BlackBerry aims to build up an ecosystem of its own to collect data and provide cloud-based services to customers. Apple and Google are also working hard at retaining loyal customers and building user-friendly systems of their own to invite customers to rely increasingly on their own proprietary offerings, so BlackBerry faces plenty of competition on this front. Apple is trying to increase its presence in this market with the new HomeKit app, while Google has made a big splash by purchasing startup company Nest, a maker of “smart” thermostats and smoke detectors, for $3.2 billion.
When talking back to the tie-up with Amazon, it makes sense for Chen to emphasize BlackBerry’s software over its hardware. And investors have gotten somewhat optimistic about BlackBerry earnings in recent months, though the stock has performed poorly, falling 14 percent since mid-March 2014.
According to BlackBerry’s most recent quarterly results, revenues plunged 64 percent, falling below the $1.00 billion mark for the first time in six years. But BlackBerry’s losses were much less severe than investors had expected.

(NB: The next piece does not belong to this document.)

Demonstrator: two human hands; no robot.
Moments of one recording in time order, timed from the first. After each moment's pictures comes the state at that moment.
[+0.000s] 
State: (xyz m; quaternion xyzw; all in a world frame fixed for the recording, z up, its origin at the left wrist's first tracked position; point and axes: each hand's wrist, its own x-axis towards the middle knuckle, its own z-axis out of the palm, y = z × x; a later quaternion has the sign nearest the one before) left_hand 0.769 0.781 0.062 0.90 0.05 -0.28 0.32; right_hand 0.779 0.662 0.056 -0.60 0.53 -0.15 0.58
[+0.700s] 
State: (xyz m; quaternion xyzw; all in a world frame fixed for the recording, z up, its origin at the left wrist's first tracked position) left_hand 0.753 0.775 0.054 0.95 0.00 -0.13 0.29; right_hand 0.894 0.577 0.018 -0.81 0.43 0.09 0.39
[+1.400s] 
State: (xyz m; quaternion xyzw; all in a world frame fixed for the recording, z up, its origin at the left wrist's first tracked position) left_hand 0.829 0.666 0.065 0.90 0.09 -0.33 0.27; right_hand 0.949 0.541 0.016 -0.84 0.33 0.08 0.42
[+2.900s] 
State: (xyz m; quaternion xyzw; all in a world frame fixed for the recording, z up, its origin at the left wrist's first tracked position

It’s Not the Time to Celebrate: The Bear’s Case
It seems nice for BlackBerry to rebound with the expanding Amazon. Investors bidding up these shares may think the new apps suddenly make BlackBerry devices cool. However, what really matters is the designs and marketing where they should start fixing itself lest BlackBerry goes completely out of business.
BlackBerry has lost its strengths, without the monopoly on enterprise device security. And with more corporations embracing Apple’s Touch ID fingerprint sensor, BlackBerry’s enterprise decline may likely accelerate. In the recent quarter, BlackBerry sold a paltry 1.9 million devices, which was much lower than that of Apple’s 51 million iPhones’ sales. In fact, the sales of 1.9 million amounted roughly half of the previous year’s sales. The deal with Amazon suggests the vast majority of the apps will be made available on the BlackBerry 10 devices. But if no one is willing to buy that phone, then who cares about the apps?
In terms of the stock itself, BlackBerry has experienced a steep decline in earnings per share in the most recent quarter in comparison to its one-year-earlier performance. The company has reported a trend of declining earnings per share over the past two years. During the fiscal year 2013, BlackBerry reported poor results of -$11.17 versus -$1.20 EPS in the prior year. The company has also seen earnings significantly decrease by 531.6 percent, from $98.00 million to -$423.00 million. Return on equity has greatly decreased when compared to its one-year prior ROE. This is a signal of major weakness within the corporation.
BlackBerry will report fiscal first-quarter earnings June 19. Analysts will be looking for $0.25 in earnings per share on revenue of $969.56 million, representing close to 70 percent year-over-year revenue decline. Revenue estimates have dropped more than 10 percent over the past three months, coinciding with the stock’s pullback during that span.